FIG. 2 shows a second embodiment that differs from the first embodiment described above in the procedure for forming the PO/1 bump and the polyimide film.

The procedure is shown below. First, a polyimide film 5 is coated on the silicon chip 1 (Fig. 2(A)), and then the polyimide on the pad portion is removed using etching technology (see Fig. 2(A))). C)). Then, a ball bump is formed on the pad. (Figure 2 (D)).

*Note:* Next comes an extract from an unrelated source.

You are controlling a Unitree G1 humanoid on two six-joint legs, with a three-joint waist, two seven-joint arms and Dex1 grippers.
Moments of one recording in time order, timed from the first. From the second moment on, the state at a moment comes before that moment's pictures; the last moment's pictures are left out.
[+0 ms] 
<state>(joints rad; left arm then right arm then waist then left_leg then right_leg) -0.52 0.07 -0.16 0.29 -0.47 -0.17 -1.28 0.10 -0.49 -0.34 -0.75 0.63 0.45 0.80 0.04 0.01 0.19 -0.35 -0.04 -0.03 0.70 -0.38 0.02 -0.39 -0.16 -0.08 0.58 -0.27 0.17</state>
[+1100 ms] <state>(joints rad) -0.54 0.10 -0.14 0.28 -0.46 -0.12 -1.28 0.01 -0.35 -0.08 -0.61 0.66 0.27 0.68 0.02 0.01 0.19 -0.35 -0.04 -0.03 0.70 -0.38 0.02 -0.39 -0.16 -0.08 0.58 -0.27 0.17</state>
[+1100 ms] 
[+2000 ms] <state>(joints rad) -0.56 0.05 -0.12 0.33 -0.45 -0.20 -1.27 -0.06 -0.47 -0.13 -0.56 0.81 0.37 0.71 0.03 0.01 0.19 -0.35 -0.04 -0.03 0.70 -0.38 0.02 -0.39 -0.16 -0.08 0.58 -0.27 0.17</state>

As a result, during ILB, the ball bump tries to expand in the lateral direction, but the polyimide film hits the bump and prevents the bump from deforming in the lateral direction, reducing the shear stress component on the pad, resulting in the same result as in the first embodiment. get. This second embodiment differs from the previous embodiments in that it is not necessary to return from the assembly process to the diffusion process, thereby simplifying the process.

〔Effect of the invention〕

As explained above, in the present invention, on the side surface of the ball bump,
By forming a polyimide film to suppress the outward expansion of the ball bump during ILB,
It is possible to reduce the shear stress on the electrode pad, and only compressive stress is applied to the pad, resulting in a reduction in stress, which was previously caused by stress during ILB. This was effective in preventing cracks under the pad.

4,

[Brief Description of the Drawings] Figures 1(A) to 1(E) are cross-sectional views showing the first production method of the present invention in the order of steps, of which Figure 1(E) is a longitudinal cross-sectional view after the ball bump and polyimide film are formed. FIG. 2(A) to FIG. 2(D) are cross-sectional views showing the manufacturing method of the second embodiment of the present invention in the order of steps. FIG. FIG. 3 is a vertical cross-sectional view of a chip during conventional ball bump formation. FIGS. 4 and 5 are diagrams showing the relationship between the distance from the ball bump center and the stress during ILB. l...Silicon chip, 2...Surface protective film, 3...Electrode pad, 4...Ball bump, 5...Polyimide film , 6...
・Resist, 7... Lead, 8... Load direction, 10... Stress curve without insulating film, 11... With insulating film stress curve, 12
...Compressive stress when there is an insulating film, 13...
... Shear stress due to ball expansion when there is an insulating film,
14...Combined stress when there is an insulating film, 15.
...Compressive stress without insulating film, 16...
...Shear stress due to ball expansion without insulating film, 1
7...Composite stress when there is no insulating film.

Claims (2)

[Claims] (1) In a ball bump in which a bump is formed by connecting a ball to an IC chip electrode using ball wire bonding technology, an insulating film is provided on the chip so as to be in contact with the side surface of the bump. bump structure. (2) A step of forming a ball bump on the electrode pad surrounded by a surface protective film, a step of forming an insulating film on the entire surface including the top of the ball bump, and selectively removing the insulating film on the ball bump. A method for forming a bump in which the side surface of the ball bump is surrounded and in contact with the side surface.